Key takeaways (TL;DR):
- There is a significant drop on proving times when using variable-size CUs.
- For large actions (with many resources), the sigmabus approach outperforms the vanilla variabe-size approach.
Disclaimer: The strange pikes in the timings are because benchmarks are not averaged. They correspond to a single run (it would be hard to average using Bonsai, anyways). They should serve only as intuition. You can try to reproduce the benchmarks running:
BONSAI_API_URL=https://api.bonsai.xyz/ BONSAI_API_KEY=XXX cargo test --release --features 'bonsai test' bench_compliance_2_var_sigmabus -- --no-capture
I have benchmarked using the Bonsai prover. I have not used a GPU.
2-size vs variable-size
For actions with just 2 resources, both approaches are essentially the same; which makes sense as in both case a single proof is generated. With 3 resources, the variable-size approach is ~2x faster, and with as little as 8 resources, it is ~5x faster. I stopped here due to the large proving times for the 2-size CUs, but the scaling factor should continue increasing with the number of resources per action. These timings confirm that the variable-size proving cost is amortized across all resources, and suggests that the more resources, the larger the amortization.

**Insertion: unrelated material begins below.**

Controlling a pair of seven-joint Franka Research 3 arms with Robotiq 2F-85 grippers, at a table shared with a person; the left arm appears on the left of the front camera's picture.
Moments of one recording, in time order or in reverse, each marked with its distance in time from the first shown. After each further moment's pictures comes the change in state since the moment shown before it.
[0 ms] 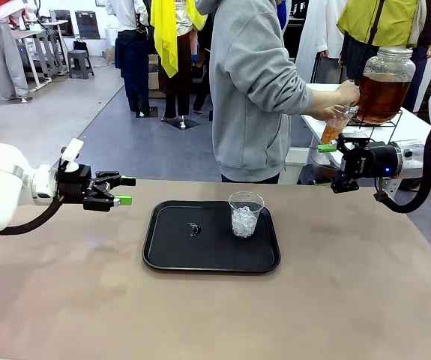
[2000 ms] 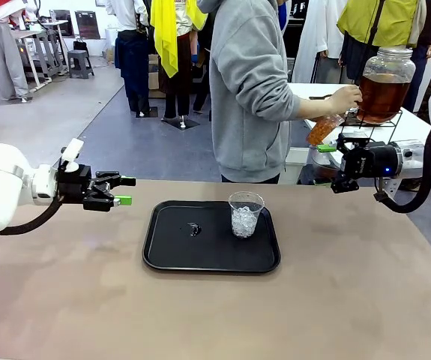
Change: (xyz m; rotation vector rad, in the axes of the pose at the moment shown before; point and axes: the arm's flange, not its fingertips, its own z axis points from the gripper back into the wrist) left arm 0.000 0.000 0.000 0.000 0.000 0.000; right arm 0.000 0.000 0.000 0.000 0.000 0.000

| circuit | resources (consumed,created) | proving time | #CUs | alignment overhead |
|---|---|---|---|---|
| 2-size | 2 (1,1) | 10.457182298s | 1 | |
| var | 2 (1, 1) | 11.430059181s | 1 | |
| 2-size | 3 (2, 1) | 26.866941109s | 2 | 6.716735277s |
| var | 3 (2, 1) | 15.357052552s | 1 | |
| 2-size | 4 (2, 2) | 25.885114226s | 2 | |
| var | 4 (2, 2) | 15.587812528s | 1 | |
| 2-size | 8 (4, 4) | 43.110295019s | 4 | |
| var | 8 (4, 4) | 15.82804433s | 1 | |
| 2-size | 8 (7, 1) | 73.768590046s | 7 | 31.615110018s |
| var | 8 (7, 1) | 15.560026139s | 1 |
variable-size vs sigmbabus
For actions with up to ~64 resources, their difference is not that much. In the extreme tested scenario (128 resources), variable-size takes ~40 seconds, whereas sigmabus takes ~17 seconds. In general, seems that the proving overhead increases faster for variable-size CUs – in the diagram below, the blue lines grows faster than the yellow line. Looks like sigmabus-128 stabilises at 20 secs.
Cap on resources. It’s worth noting that a sigmabus CU imposes an upper bound on the number of resources that can appear in a final (balanced) transaction. Benchmarks are for up to 64 and 128 resources per transaction. There doesn’t seem to be significant differences, which is good. It means we can settle for large upper bounds. (Yes, it is bad to have a cap on resources, but note there are other factors to consider, e.g. the current Ethereum controller seems to cap at ~100 resources per tx, due to gas limit constraints.)